There is no jolly message for you in this article. We have just witnessed the greatest tragedy in the living memory of many of us, and I believe we must not forget it unless and until we have learned something from it. We’re back with Chaos versus Harmony.
In 1940, Bertolt Brecht wrote a play: The Life of Galileo. In the play, Galileo, in exile after having recanted his assertion that the earth moves round the sun, is talking to his pupil Andrea and his daughter Virginia, both of whom are eager to continue scientific research on Galileo’s behalf, although he himself has lost his enthusiasm. Galileo urges caution, and in 1945 Brecht, at this point in the play, inserted the following lines spoken by Galileo to his pupils:
You may in due course discover all that there is to discover, and your progress will nonetheless be nothing but a progress away from mankind. The gap between you and it may one day become so wide that your cry of jubilation at
some new achievement will be echoed by a universal cry of horror …
… a reference to the first atomic bomb being dropped on Hiroshima. This leads me to the thought that, throughout human history, one man’s inspiration has often been another’s damnation. In the case above, a ground-breaking scientific discovery led to destruction and horror on an unprecendented scale. But a brilliant theological revelation can also become dogma and repression. A person of deep learning who is full of insight may be a bore to his family. The same music can be full of beauty for me, sadness and desolation for another. An awe-inspiring starburst of great glory and beauty, can be likened to an explosion causing terror and pain. And the glorious majesty of the mighty ocean wave turns into a tsunami, wreaking unimaginable horror, devastation and death.
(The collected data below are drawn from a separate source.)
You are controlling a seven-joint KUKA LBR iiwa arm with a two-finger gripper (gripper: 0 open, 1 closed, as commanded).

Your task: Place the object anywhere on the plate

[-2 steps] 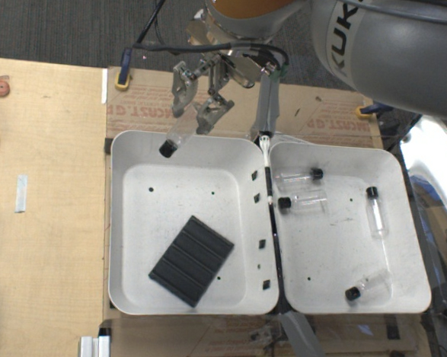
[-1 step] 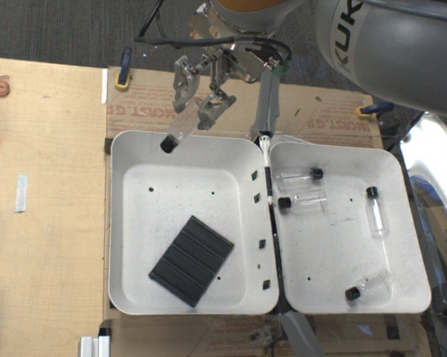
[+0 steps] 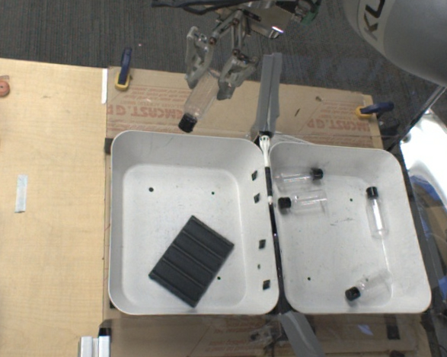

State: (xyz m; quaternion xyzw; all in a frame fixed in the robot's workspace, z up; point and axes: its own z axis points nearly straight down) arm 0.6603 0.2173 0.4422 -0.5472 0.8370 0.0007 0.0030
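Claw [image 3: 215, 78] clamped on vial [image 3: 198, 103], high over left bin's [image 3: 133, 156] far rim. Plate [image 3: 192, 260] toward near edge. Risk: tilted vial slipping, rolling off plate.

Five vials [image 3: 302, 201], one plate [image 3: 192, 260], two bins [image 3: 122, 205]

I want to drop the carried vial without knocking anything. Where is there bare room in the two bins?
The left bin is bare along its far wall and left side, around the dark ribbed plate. The right bin is crowded: clear vials lie near its far-left corner, right side and near edge; only its middle is free. The gripper holds a vial beyond the bins.
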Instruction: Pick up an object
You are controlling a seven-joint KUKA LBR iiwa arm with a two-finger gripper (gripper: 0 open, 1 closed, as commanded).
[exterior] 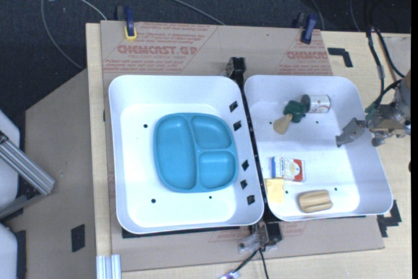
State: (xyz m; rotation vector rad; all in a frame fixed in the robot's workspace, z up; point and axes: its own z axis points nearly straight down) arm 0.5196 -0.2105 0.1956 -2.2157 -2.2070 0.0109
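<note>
Beside gripper (356, 132): brush (293, 113), carton (287, 168), 2 blocks (314, 200).

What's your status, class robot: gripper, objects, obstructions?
Gripper at right bin's right edge, holding nothing seen. Small carton, tan block, green-handled brush lie untouched. Path unobstructed.

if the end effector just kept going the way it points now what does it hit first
The end effector sits at the right bin's right edge, pointing left and slightly down. Going straight, it would likely meet bare bin floor first, or further on the small red-and-white carton; depth is unclear.
</note>
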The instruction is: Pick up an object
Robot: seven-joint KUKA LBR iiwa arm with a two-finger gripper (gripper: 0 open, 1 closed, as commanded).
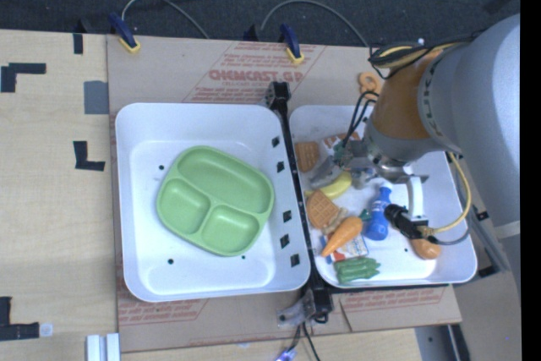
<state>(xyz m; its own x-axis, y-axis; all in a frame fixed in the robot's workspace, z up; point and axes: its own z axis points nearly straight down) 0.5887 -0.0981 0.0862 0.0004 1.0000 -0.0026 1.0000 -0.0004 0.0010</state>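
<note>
Near edge of right bin: green bean pod, toy carrot, cracker, blue piece. Mid: gripper low over yellow toy, likely target. Grip state: cannot tell. Left bin: green divided plate, kept apart. Beyond: clamps pinning cardboard to bench.

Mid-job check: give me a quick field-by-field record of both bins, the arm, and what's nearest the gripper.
left bin: green divided plate, lying flat
right bin: cluttered with small toy items
items seen: orange carrot, green vegetable, yellow piece, blue item, waffle-like cracker
arm: reaching in over the right bin
gripper: low among the items near the yellow piece; grasp not discernible
</note>
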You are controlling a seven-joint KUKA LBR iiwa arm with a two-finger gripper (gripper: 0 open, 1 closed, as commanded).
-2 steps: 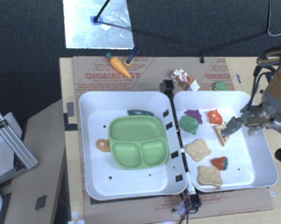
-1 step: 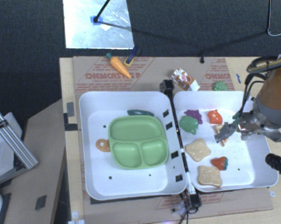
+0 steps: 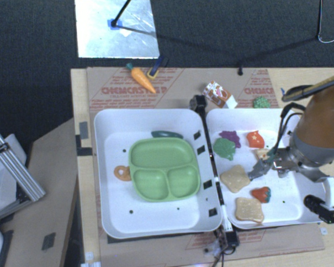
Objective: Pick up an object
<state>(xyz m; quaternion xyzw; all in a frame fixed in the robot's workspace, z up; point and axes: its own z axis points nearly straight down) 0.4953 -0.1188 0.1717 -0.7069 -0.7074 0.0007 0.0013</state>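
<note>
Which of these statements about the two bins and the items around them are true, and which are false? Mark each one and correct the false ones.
1. A green divided tray lies in the left bin. True.
2. The toy carrot lies in the right bin. False: it lies on the cardboard behind the left bin.
3. The gripper is over the right bin. True.
4. The bread slice sits on the green tray. False: it lies in the right bin.

One fixed overhead camera looks down aslant on both bins.
</note>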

This is where cosmic beauty, majesty, harmony and one-ness may be answered by equally cosmic chaos, pain, destruction and death. In all these cases, the one side, good, creative and sustaining, is but the obverse of the other, evil, debilitating, destructive. Out of greatness may come tragedy.
But not all tragedy is of the same nature. Goethe speaks of tragedy, first that which is visited on one human being by the malevolence of another. Secondly, that tragedy which we bring down on ourselves by our own misdeeds, greed or lack of care. But there is a third, he says, namely that which befalls ordinary people going about their daily lives, doing ordinary things, intending nothing in particular, who yet are the victims of an apparently malevolent fate. The recent event is clearly of the third category.
In the aftermath of the tsunami many asked themselves questions about God – how He can cause or allow this to happen to His own children? To put questions like this is to fundamentally misunderstand the relation between the creature and the creator. We cannot – we must not – make God responsible for disaster. ‘God-in-us’ is the strength to which we can turn in time of bereavement, pain or disaster. Divinity is, or can be, our ultimate refuge which we seek when in pain or despair.
Are there tools to help us on our way to healing? Certainly dispensing charity in such an awful situation concentrates our minds on the creative, away from the destructive. We could also speak here of the four cardinal virtues enshrined in the Emulation lecture, especially that of Fortitude, the ‘noble and steady purport of the soul’ enabling us to undergo ‘any pain, labour, danger or difficulty’. But Fortitude itself may not be within our grasp.
If the two sides we spoke of – cosmic harmony and cosmic chaos – are in fact two sides of the same nature, then we are dealing with the ying and yang, the within and the without, the route to birth and the route to death.
But when all is said and done, and despite the struggle to find expression, words are not enough. We have to go deep inside ourselves to seek solace from tragedy and even then it may elude us if we lack the strength. At the limits, we may find no comfort at all. If there are words that may be spoken or listened to with the heart, they may be those from Aeschylus, who wrote in the fifth century BC:
He who learns must suffer. And even in our sleep pain that cannot forget falls drop by drop upon the heart, and in our own despair, against our will, comes Wisdom to us by the awful grace of God.
I don’t need to tell you that ‘awful’ here bears the archaic meaning of ‘immense’, ‘awe-inspiring’, perhaps ‘infinite’.
‘Against our will’. There is a greater power at work here. Through the pain and suffering, against our will, we gather Wisdom to ourselves. When surrounded by outer chaos, the only place to look is inwards, towards the light and grace within; to that Divinity that can bring order out of chaos, and make us whole again.
They clirnb’d the steep ascent of Heav’n Through peril, toil and pain;
O God, to us may grace be given To follow in their train.